解説が載っているので読めば必ず納得する。

また、粘りの要素では、例えば、爆発的に広がる噂などには、その情報に「粘り」があるとのこと。
この「粘る」という表現が凄い。まぁ、日本語なので翻訳者が上手いというべきか。。

「粘る」という言葉には、自分はあまり良い印象を持ってない。
こびり付いてて離れない、なんかネチョネチョした、気持ち悪い感触がある。
しかし、だからこそ、この表現自身が文字通り「粘る」。

頭(記憶)の片隅に、こびりついて離れない。

こういう要素が、感染する「モノ」には備わっている。
たんに知らせるだけではダメで、頭に残る工夫をしなければならない。
この辺りは、CMなど広告作ってる人達が、昼夜考えていることだろう。。

背景の力も面白い。
実験が何個か紹介されているが、人の行動は内面的な価値観だけでは簡単に決まらないというのがほんとによくわかる。置かれた状況(シチュエーション)に相当影響を受ける。
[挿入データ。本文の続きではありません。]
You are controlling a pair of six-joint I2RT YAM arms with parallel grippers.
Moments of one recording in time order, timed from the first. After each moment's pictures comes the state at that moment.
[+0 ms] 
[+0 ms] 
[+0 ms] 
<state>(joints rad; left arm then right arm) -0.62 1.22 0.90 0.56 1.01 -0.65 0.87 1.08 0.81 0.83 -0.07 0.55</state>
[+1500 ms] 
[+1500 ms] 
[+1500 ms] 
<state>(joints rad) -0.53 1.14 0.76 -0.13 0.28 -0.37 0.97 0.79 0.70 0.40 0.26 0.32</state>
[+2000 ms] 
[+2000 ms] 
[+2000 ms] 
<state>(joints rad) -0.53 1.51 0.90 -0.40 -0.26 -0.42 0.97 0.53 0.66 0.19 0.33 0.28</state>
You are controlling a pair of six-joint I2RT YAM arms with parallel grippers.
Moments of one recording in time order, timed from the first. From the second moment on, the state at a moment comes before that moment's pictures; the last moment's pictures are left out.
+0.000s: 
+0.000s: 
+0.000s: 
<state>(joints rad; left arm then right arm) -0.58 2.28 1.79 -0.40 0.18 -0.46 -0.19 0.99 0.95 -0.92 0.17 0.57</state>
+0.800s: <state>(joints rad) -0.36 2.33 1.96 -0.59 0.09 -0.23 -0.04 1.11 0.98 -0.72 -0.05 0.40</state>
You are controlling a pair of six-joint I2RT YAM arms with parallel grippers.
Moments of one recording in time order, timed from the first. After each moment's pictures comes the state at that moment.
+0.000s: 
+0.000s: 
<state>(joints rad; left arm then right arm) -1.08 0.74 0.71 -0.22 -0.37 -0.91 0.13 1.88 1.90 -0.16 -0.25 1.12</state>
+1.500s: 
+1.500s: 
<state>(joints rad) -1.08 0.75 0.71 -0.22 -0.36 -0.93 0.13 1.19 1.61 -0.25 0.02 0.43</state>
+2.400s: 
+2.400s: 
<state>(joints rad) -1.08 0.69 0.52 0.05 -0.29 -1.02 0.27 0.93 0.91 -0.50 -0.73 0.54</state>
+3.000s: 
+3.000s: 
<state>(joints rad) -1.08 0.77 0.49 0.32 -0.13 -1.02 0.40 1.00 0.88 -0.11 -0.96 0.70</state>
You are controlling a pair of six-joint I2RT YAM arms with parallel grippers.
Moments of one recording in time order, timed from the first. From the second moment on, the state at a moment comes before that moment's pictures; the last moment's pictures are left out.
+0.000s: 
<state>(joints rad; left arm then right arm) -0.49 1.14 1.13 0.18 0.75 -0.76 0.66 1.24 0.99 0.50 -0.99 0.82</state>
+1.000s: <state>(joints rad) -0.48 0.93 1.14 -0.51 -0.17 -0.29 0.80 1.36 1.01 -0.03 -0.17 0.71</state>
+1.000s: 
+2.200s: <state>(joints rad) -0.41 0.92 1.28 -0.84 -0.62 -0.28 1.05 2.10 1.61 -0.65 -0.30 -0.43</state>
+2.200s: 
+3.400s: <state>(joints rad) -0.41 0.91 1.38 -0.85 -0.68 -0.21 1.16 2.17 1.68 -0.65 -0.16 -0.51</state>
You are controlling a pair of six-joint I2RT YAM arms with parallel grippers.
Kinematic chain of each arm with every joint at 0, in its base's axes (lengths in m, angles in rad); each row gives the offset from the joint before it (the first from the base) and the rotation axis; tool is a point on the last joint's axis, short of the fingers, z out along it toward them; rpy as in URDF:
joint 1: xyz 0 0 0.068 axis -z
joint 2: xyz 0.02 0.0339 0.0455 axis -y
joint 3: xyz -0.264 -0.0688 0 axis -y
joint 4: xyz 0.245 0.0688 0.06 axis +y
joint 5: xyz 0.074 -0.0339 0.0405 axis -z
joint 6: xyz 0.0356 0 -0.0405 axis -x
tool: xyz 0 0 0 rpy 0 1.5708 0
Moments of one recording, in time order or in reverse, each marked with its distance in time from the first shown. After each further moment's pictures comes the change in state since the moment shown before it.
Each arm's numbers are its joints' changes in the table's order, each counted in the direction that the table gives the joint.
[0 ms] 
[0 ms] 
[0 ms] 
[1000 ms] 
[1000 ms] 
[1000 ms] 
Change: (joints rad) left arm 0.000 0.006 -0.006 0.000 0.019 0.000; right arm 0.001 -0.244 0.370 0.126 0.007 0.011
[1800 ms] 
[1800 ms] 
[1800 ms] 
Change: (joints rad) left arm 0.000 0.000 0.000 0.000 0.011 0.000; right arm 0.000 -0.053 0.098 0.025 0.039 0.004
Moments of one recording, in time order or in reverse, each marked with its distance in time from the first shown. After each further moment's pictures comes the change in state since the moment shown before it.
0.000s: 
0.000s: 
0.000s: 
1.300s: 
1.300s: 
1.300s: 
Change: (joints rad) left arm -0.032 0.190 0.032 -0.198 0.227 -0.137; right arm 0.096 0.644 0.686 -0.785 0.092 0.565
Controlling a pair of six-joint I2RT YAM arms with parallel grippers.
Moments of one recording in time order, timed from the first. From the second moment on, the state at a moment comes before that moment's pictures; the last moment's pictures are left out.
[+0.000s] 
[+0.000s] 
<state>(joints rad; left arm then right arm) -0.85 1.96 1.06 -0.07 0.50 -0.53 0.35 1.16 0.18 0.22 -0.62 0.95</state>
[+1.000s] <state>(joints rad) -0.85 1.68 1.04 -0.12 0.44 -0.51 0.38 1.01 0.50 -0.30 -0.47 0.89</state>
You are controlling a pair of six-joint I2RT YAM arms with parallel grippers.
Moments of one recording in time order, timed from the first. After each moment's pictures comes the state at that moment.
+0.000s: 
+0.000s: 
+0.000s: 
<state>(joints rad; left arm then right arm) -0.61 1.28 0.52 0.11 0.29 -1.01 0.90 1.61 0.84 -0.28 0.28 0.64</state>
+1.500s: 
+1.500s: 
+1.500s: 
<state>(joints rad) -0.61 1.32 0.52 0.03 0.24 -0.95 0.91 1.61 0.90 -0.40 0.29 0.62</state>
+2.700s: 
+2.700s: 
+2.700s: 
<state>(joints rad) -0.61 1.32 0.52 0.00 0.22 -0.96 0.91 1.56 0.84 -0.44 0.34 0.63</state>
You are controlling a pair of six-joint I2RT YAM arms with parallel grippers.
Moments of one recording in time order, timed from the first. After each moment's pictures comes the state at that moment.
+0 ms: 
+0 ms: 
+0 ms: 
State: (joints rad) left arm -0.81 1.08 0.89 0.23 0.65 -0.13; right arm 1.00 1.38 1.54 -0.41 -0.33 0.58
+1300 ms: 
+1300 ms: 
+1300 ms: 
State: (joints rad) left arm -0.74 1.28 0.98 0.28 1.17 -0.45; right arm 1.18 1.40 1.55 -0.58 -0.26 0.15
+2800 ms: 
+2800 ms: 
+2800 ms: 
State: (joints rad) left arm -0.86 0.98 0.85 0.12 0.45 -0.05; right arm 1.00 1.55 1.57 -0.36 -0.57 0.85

「割れ窓」理論などは有名なので知ってたが、こういう文脈で読むとすごく説得力がある。

150の法則も目から鱗。
なるほどねー、150人の壁か。。
「交換記憶」というのは、自分流に言えば、「外部記憶装置」だ
「このことはこの人に聞けばわかる」という環境は、非常に連携しやすい。
この辺は経験あるからよくわかる。仕事の能率は確実に高くなる。

その人数に制限があるというのが面白い。
具体例としての村落の人数など、すごく興味深い。

最初から最期までとにかく面白くて、マーケティングに興味を持ち始め、その仕事をするために最近転職までした自分としては、ほんとにほんとにタメになる内容だった。

今後絶対に自分の血肉になるという確信がある。

マーケティングに携わる人間であれば、必読の書である。
久々にほんとに面白くてタメになる本を読んだ。
すばらしい読後感。

だから読書は止められない(笑)

余談だが、帯には「勝間和代氏推薦」とある。
勝間さんファンは絶対読むことお勧めする。
文字強調の仕方とか、氏がかなりこの本から影響を受けてるのがわかる。

ほんとに読みやすい。
もし仮に自分が本を書くとしたら、こういう解りやすい文章で、表現方法で、面白くてタメになる、こんな本を書く事を、目標としたいものだ。